Hal tersebut disampaikan Lutfi usai pertemuan bilateral dengan Kementerian Perdagangan Tiongkok. Lutfi bersama Menteri Luar Negeri Retno Masudi dan Menteri Badan Usaha Milik Negara (BUMN) tengah melakukan kunjungan kerja ke Negeri Tirai Bambu itu. Setidaknya ketiga menteri ini menghadiri 14 pertemuan dalam kunjungan kali ini.
"Target baru dalam tiga tahun ke depan, kita akan meningkatkan tiga kali lipat perdagangan kedua negara dari USD31 miliar menjadi USD100 miliar pada 2024," kata Lutfi dalam konferensi pers daring, Jumat, 2 April 2021.
Dalam pertemuan ini kedua belah pihak juga menyepakati akan mendalami kembali kerja sama perdagangan yang telah ditandatangani sejak 2011 yakni Bilateral Economic and Trade Cooperation (BETC) menjadi Trade and Investment Framework Agreement (TIFA).
Selain itu keduanya juga membicarakan mengenai strategi low hanging fruit atau mencapai target yang relatif mudah dan dapat diselesaikan dengan waktu yang relatif cepat di bidang perdagangan.
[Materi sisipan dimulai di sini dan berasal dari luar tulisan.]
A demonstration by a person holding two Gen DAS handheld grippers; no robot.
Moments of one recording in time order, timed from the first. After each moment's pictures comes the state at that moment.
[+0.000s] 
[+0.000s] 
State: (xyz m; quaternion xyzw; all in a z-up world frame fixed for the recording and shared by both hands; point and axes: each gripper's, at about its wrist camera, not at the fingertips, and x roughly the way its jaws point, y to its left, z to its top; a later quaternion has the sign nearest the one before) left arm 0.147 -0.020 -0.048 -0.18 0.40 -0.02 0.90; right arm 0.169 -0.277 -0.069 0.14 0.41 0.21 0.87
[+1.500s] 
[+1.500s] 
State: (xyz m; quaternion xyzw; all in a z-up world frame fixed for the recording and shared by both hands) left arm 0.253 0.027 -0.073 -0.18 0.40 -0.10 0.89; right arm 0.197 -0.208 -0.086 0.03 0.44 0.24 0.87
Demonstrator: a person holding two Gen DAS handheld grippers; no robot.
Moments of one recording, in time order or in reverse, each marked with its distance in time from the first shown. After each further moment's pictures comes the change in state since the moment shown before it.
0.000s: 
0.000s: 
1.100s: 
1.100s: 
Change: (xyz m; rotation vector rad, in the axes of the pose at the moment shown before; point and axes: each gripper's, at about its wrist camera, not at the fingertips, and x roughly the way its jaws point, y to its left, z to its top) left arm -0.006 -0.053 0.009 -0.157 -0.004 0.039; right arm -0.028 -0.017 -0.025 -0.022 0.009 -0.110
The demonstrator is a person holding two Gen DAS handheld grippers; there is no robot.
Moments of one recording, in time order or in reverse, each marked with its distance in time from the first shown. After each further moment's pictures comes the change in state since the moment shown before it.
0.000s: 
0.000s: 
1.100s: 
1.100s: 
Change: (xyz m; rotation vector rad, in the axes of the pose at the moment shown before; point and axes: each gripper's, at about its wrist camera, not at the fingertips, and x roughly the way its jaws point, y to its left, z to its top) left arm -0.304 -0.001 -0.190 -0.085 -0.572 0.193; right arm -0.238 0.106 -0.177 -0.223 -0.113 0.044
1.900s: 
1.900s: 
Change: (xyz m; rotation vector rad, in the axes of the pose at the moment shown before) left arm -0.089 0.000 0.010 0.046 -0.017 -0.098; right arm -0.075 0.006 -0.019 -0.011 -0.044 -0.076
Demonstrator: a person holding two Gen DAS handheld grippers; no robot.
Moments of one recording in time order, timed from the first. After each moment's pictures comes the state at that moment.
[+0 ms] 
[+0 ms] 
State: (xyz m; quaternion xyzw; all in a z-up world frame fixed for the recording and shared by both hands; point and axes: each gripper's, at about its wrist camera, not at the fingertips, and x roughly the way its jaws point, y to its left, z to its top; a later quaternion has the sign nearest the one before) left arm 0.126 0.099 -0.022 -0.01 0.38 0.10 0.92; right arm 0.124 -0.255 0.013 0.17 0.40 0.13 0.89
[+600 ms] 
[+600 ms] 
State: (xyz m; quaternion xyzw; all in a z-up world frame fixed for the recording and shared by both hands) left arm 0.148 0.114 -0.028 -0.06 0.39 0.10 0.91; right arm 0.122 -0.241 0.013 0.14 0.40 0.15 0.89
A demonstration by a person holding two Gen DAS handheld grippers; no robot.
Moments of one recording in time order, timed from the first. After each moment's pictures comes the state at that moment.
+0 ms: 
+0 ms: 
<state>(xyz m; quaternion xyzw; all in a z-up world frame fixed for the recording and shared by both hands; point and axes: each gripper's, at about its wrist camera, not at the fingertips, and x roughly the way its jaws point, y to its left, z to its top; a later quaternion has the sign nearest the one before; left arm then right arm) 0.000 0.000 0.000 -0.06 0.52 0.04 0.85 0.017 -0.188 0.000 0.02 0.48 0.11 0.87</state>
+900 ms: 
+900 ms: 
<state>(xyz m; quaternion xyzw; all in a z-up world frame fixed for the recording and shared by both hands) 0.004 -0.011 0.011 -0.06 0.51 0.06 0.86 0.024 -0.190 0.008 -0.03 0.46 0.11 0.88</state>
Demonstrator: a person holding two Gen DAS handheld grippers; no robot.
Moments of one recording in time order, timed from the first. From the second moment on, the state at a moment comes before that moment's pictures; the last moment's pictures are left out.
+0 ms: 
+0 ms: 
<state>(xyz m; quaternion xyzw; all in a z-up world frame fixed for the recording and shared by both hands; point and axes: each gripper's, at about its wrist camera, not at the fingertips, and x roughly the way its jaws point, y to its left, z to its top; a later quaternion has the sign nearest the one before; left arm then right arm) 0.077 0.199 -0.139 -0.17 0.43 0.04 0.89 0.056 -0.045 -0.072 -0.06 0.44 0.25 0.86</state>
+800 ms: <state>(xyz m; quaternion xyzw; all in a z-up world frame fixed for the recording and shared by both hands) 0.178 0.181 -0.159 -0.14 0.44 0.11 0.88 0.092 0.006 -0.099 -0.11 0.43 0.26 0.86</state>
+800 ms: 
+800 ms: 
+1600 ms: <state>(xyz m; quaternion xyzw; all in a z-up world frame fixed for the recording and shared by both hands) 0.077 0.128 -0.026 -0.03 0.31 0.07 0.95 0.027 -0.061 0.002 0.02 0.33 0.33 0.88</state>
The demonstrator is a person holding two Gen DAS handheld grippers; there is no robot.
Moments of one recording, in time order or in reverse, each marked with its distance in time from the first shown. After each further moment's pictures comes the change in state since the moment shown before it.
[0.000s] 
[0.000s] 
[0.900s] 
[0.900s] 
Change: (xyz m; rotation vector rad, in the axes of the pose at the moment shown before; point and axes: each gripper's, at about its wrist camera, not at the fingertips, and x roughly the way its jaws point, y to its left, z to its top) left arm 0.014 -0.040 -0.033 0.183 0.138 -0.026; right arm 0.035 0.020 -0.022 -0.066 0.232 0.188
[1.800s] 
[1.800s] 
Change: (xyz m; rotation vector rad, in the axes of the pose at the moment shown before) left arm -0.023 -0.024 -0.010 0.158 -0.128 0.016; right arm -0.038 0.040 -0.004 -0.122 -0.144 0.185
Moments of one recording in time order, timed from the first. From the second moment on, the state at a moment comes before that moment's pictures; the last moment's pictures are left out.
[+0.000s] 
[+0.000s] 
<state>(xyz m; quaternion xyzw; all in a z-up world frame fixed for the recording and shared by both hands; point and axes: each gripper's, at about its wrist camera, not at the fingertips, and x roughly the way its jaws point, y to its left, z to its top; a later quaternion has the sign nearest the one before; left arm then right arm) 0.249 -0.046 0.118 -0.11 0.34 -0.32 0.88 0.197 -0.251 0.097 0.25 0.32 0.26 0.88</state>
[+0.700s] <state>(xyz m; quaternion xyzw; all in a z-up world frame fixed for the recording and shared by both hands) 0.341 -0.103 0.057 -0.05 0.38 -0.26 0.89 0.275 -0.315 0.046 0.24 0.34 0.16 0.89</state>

Utamanya yakni untuk memperbaiki neraca perdagangan kedua negara.
Lebih lanjut Lutfi menambahkan setidaknya telah disepakati ada lima perusahaan Tiongkok yang akan mengimpor sarang burung walet dari Indonesia dengan nilai USD1,13 miliar. Kemudian Indonesia juga akan ekspor dan investasi untuk furnitur dengan nilai USD200 juta. Serta investasi yang mendatangkan 150 perusahaan di Kalimantan Barat dengan lebih dari 3.000 pekerja.
"Ini total semuanya adalah USD1,3 miliar atau lebih dari Rp20 triliun," jelas mantan Duta Besar Indonesia untuk Amerika Serikat ini.